Work task: The expected result is an exact restatement of the data, free of pictures.

Supplied information:
/---

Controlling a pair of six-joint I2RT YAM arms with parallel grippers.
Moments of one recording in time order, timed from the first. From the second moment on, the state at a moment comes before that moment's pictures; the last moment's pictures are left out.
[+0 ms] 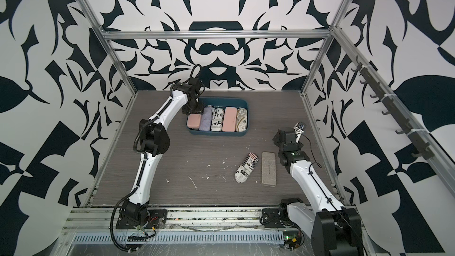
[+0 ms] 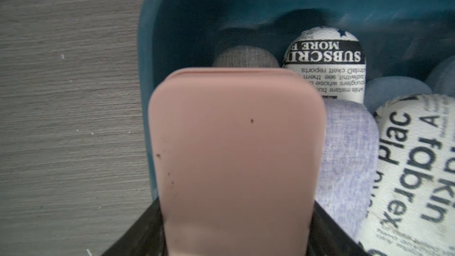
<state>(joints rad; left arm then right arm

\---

Solution:
Controlling a pair of six-joint I2RT YAM arms with parallel grippers.
Moments of one recording in time order, timed from the first. From the second moment on, the state at a moment comes before that moment's pictures; the last moment's pictures are left out.
[+0 ms] 
[+0 ms] 
<state>(joints rad; left arm then right arm

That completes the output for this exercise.